__What you have to do__.
The answer must be the full listing, word for word, with no pictures in it.
------------------------
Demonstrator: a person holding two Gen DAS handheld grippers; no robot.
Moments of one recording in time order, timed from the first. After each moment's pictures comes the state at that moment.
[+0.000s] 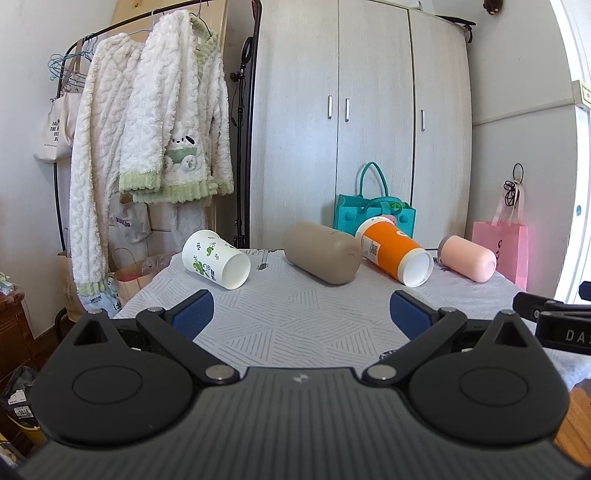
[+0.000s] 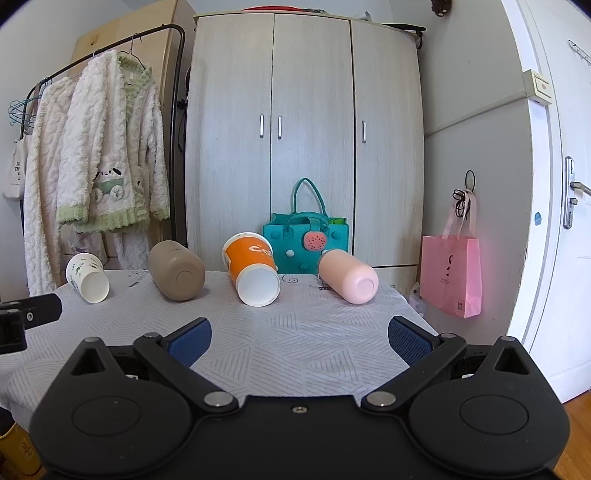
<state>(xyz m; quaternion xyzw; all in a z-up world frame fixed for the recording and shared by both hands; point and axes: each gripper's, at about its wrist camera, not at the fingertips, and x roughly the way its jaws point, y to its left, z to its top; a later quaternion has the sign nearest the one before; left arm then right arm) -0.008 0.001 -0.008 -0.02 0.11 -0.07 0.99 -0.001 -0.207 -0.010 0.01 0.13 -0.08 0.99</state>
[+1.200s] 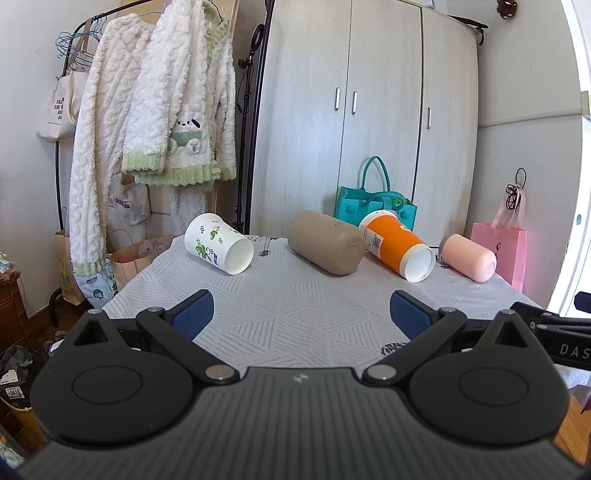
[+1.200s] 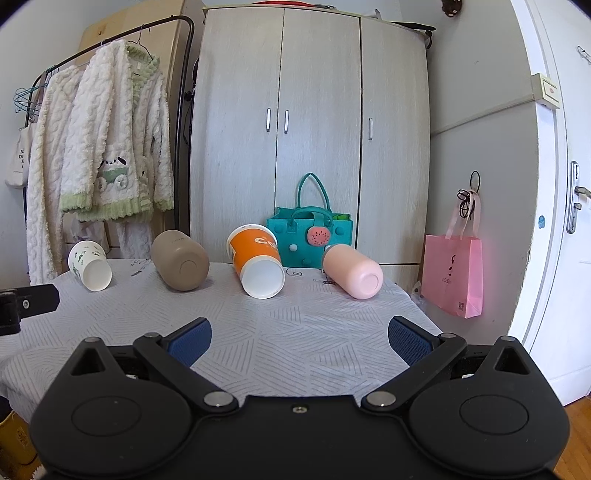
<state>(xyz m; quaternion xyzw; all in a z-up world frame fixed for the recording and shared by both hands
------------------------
__Your solution__.
Demonstrator: a person holding two Gen DAS handheld grippers; no robot.
Moments of one recording in time order, timed from the first. After each moment's pictures comes the state at that moment.
[+0.000s] 
[+0.000s] 
<state>(xyz m; quaternion xyzw; all in a z-up world frame fixed for the recording and shared by both hands; point and axes: each gripper's, at about its wrist camera, not at the fingertips, and x roughly the way its jaws point, y to its left, z to its top; a later quaternion has the sign nearest the one before; left arm then right arm) -0.008 0.001 -0.008 -0.02 0.11 -0.07 0.99 -0.001 -0.207 -0.010 0.01 0.13 -0.08 0.99</state>
[+1.200s] 
[+1.200s] 
<state>(xyz m; quaternion xyzw; all in a z-up world frame fixed for the recording and shared by both hands

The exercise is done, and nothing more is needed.